Isaac for Manipulation#

Isaac for Manipulation pick and place for a robot simulated in Isaac Sim

Isaac for Manipulation is a collection of GPU-accelerated packages for perception-driven manipulation, providing capabilities such as object detection, pose estimation, and time-optimal collision-free motion generation using cuMotion. These packages are distributed in individual repositories as part of Isaac ROS to maximize reuse and flexibility.

The Isaac Manipulator repository contains reference workflows that currently leverage the following Isaac packages:

Many deployments would also benefit from one or more of the following Isaac packages:

Reference Architecture#

The Isaac for Manipulation Reference Architecture explains the components used in Isaac for Manipulation at a high level.

Setup Guide#

Tutorials#

The tutorials detail options for implementing Isaac for Manipulation workflows with a specific example. You can develop similar things, but customized for your workflow.

Packages#

Application Notes and Limitations#

  • The reference workflows have been tested on Jetson AGX Thor with the following camera configurations:

    One or two RealSense D455 cameras

    Combinations of different depth cameras have not been tested.

  • The maximum number of cameras is constrained by both hardware limitations (specifically available USB 3 bandwidth or number of available GMSL ports) and by performance considerations.

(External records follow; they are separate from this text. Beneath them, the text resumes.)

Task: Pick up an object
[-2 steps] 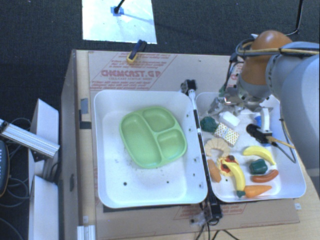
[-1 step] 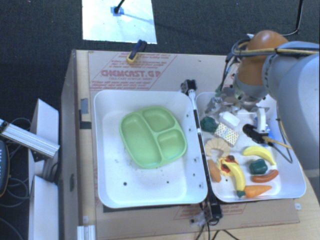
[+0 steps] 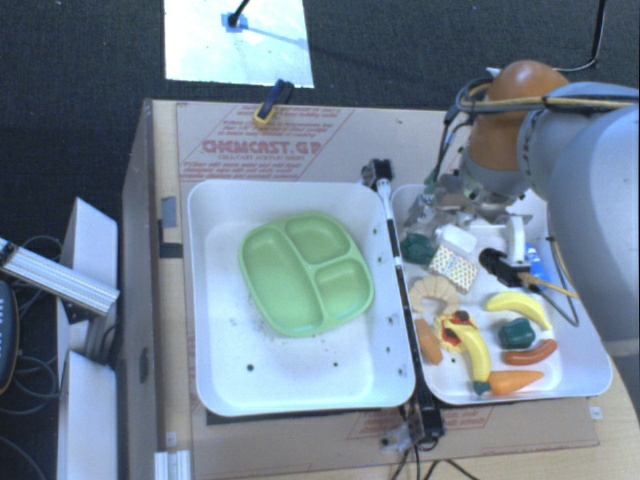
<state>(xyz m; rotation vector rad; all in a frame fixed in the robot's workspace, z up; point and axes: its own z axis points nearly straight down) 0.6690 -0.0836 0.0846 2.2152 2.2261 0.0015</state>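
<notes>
Camera view, from above at a slant: grey arm [image 3: 580,158] reaching in from the right, orange band up, gripper [image 3: 432,211] low over the far left corner of the right bin [image 3: 590,373]. Pincer state impossible to tell, buried in wrist hardware and cabling. Just beneath and beside it, a dark green piece [image 3: 416,245] and a small white block [image 3: 459,239], likeliest candidates for the pick (nothing visibly clamped). Nearer the front, toy food in a loose cluster: checkered block [image 3: 453,265], two bananas [image 3: 518,308], a carrot [image 3: 515,379], a sausage [image 3: 528,353]. Left bin [image 3: 215,368] bearing a green divided plate [image 3: 305,273]. Judged as the descent-and-grasp step, lift not yet done. Next move calling for closing on one item alone, then raising straight up, clear of the bin wall.
</notes>
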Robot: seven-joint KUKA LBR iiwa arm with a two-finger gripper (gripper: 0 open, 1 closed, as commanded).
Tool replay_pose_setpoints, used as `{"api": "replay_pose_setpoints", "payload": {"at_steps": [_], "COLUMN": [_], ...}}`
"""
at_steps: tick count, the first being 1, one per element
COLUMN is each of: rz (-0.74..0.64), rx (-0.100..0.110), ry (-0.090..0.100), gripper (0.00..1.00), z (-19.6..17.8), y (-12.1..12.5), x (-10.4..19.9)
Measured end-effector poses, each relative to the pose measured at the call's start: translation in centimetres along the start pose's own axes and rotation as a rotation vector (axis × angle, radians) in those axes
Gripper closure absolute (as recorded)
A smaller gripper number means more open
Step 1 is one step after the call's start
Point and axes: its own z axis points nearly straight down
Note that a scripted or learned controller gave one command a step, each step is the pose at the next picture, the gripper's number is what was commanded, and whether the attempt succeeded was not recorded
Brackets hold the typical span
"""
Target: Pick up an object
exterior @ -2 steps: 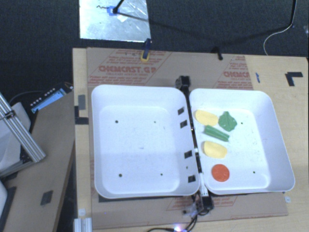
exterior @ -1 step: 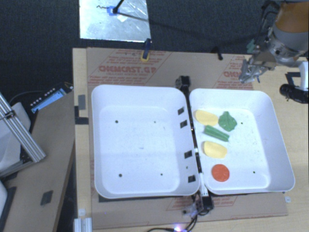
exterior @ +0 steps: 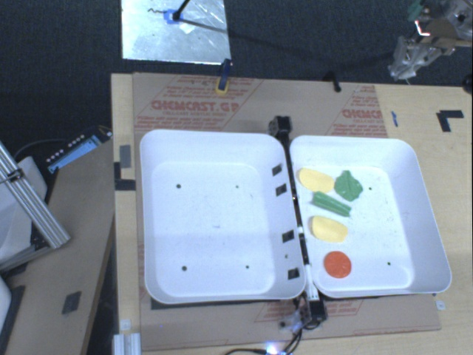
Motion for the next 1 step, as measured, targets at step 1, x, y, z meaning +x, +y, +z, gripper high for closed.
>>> {"api": "replay_pose_setpoints", "payload": {"at_steps": [1], "rz": [0.009], "rx": [0.0], "ry": [-0.005], "gripper": [1.0], "z": [-8.57], "y": [-0.14], "x": [-10.92]}}
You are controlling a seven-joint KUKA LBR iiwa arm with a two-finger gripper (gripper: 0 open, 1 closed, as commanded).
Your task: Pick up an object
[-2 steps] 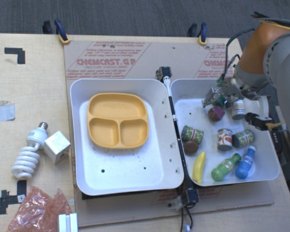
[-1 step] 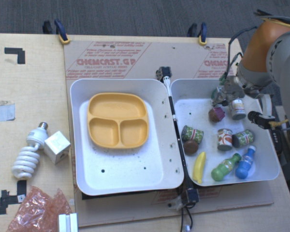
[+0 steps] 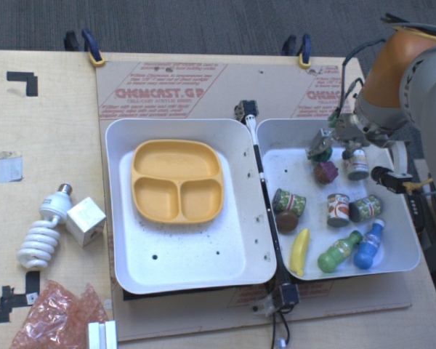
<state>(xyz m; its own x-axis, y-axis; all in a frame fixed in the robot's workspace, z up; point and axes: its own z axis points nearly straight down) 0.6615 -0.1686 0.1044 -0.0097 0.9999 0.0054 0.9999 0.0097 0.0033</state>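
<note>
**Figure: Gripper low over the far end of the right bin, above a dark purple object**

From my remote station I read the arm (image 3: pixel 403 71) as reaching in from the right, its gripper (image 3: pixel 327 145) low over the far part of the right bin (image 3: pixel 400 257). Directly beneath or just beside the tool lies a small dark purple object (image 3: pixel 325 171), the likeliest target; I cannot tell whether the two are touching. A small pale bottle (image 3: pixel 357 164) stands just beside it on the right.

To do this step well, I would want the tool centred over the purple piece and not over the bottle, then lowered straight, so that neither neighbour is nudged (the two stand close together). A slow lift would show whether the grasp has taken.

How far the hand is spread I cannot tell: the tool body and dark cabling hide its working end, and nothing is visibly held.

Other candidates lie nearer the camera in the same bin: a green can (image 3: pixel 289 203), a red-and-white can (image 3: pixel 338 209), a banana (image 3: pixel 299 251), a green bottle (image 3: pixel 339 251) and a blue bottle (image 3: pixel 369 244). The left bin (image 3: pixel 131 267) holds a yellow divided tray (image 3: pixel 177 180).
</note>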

In particular, environment reconstruction using Nvblox has been tested with at most two cameras.

  • For workflows that involve object perception using RT-DETR, FoundationPose, or DOPE, only a single camera is used for that purpose. A second camera may be used together with the first for environment reconstruction using Nvblox.

  • The overhead associated with object perception is lower for the Pick and Place workflow than it is for object following. This is because the perception models are run on demand (using an action call) for the former, while they’re run for every input frame for the latter. For object following, the input frame rate is limited by a Drop node to reduce overhead and avoid work wasted on stale detections.

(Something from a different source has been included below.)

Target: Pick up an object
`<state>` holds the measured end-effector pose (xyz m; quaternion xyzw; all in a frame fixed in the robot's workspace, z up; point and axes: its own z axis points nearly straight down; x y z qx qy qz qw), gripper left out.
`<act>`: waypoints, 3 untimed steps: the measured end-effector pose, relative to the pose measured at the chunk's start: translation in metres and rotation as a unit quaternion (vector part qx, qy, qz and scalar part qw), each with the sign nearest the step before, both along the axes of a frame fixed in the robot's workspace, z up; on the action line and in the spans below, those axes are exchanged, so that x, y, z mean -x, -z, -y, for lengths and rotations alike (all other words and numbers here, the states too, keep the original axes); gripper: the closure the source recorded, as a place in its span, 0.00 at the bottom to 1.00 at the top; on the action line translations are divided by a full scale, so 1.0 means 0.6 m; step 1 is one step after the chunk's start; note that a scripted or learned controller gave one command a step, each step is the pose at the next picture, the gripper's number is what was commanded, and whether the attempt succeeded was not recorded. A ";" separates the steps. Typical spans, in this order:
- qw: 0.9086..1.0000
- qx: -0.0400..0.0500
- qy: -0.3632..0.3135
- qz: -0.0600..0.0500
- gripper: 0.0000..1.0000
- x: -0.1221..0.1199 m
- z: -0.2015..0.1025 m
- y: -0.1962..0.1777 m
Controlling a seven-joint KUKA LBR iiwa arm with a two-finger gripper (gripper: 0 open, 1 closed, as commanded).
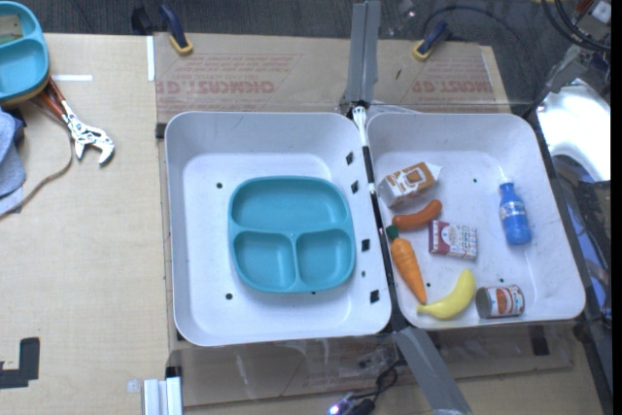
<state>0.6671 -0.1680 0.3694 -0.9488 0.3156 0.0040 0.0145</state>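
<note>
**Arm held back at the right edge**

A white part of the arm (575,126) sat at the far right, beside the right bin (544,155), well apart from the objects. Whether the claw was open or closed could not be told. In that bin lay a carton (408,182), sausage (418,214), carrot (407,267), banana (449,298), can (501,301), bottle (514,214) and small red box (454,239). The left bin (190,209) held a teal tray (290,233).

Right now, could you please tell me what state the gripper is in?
Gripper: cannot be told. The bottle, carrot and banana all lie in the right bin.
</note>
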 end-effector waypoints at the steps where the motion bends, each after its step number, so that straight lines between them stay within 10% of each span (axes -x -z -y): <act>1: 1.000 -0.002 0.001 0.000 1.00 -0.001 -0.002 -0.013; 3: 1.000 -0.007 0.004 0.000 1.00 -0.004 -0.004 -0.039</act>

  • As is common for cameras such as the RealSense D455, the computed depth may be inaccurate for shiny surfaces. If the robot itself is reflective, inaccurate depth may result in spurious points in the point cloud that are not filtered out by the cuMotion robot segmentation node, which operates in three dimensions. These spurious points would then manifest as occupied voxels in the 3D reconstruction computed by nvblox, possibly causing planning failures or less-than-optimal motion plans.

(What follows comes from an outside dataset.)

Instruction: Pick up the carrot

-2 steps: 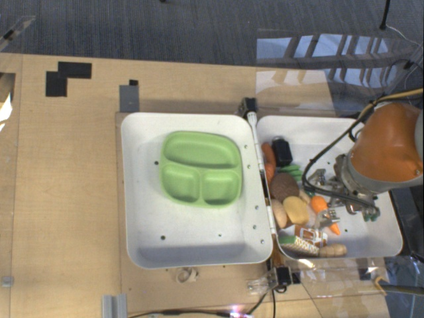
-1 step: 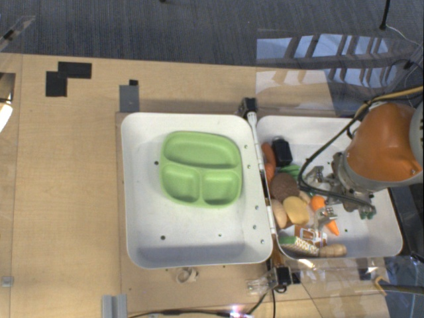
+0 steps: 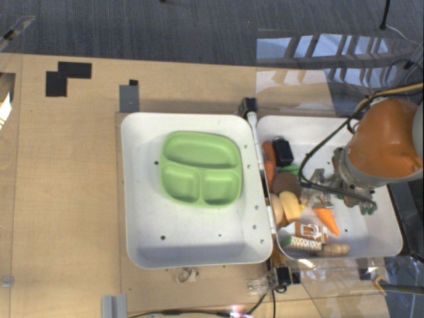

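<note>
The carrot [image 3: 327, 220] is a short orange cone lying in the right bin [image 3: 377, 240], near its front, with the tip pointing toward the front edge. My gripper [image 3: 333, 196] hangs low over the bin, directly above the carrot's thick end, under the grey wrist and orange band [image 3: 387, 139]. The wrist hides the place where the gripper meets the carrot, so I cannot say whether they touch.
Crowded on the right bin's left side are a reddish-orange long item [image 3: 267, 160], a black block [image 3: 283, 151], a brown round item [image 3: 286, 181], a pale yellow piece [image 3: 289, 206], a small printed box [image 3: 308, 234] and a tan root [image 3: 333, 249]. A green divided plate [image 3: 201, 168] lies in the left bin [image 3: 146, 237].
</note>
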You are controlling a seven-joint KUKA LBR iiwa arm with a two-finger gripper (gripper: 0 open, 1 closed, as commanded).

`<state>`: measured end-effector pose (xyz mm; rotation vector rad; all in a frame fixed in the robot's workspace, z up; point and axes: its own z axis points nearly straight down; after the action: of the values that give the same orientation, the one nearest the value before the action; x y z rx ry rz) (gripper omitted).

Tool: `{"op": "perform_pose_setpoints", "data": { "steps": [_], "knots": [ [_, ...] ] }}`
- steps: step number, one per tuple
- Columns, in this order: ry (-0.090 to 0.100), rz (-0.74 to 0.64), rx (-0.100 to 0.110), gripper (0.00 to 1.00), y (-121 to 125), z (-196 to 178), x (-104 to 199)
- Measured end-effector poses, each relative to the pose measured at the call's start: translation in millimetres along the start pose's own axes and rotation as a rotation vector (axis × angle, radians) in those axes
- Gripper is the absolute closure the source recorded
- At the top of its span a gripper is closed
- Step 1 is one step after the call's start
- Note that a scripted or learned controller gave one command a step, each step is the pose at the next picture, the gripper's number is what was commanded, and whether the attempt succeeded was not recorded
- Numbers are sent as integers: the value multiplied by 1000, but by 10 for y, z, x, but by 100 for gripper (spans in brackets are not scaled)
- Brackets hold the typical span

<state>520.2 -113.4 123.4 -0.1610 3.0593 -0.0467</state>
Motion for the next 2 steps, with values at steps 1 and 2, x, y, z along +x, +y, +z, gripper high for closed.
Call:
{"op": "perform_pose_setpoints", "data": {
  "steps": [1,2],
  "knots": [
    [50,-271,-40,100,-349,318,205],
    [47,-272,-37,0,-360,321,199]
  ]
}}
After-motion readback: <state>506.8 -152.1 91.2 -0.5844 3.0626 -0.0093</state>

    It is recommended that the depth image returned by the camera be visually inspected to ensure accuracy. If necessary, repositioning the camera or adjusting lighting in the environment can often improve depth quality. Filtering of the depth image, for example by a combination of erosion and dilation, can help ensure that poor depth samples are filtered by robot segmentation, albeit with some risk that points corresponding to true obstacles are filtered as well. Use of multiple cameras can reduce the likelihood that a poor depth sample results in an incorrectly occupied voxel in the reconstruction produced by Nvblox.

  • Intel RealSense depth cameras may lose connection and cause errors unless connected to a USB 3 port with a high-quality USB cable, especially if the cable length exceeds one meter.

  • Use of multiple RealSense depth cameras may demand more power than the USB 3 ports on Jetson AGX Thor can reliably provide, leading to instability. If this occurs, consider using a powered USB hub meeting the USB 3.2 Gen 1+ standard (for example, StarTech model HB30A7AME).

  • For increased reliability in two-camera configurations, we recommend the custom mesh or cuboid approaches to object attachment to reduce system load and thus improve reliability.

  • The system may throttle due to over-current especially when running with multiple cameras and big neural network models. This reduces performance of the system and can lead to jitters in the robotics pipeline and non deterministic behavior. Refer to Hardware Setup for more details. We recommend using a lighter system load for your software or disabling the over-current throttle to operate at peak performance.

Release Notes#

Date

Changes

2025-10-20

Added multi object pick-and-place and gear assembly workflow. Launch file unification of workflows, usage of non blocking CUDA streams through the pipeline, multi camera support with DNN stereo depth. Various other optimizations.

2025-02-01

Initial release (pose to pose, object following and pick-and-place workflows).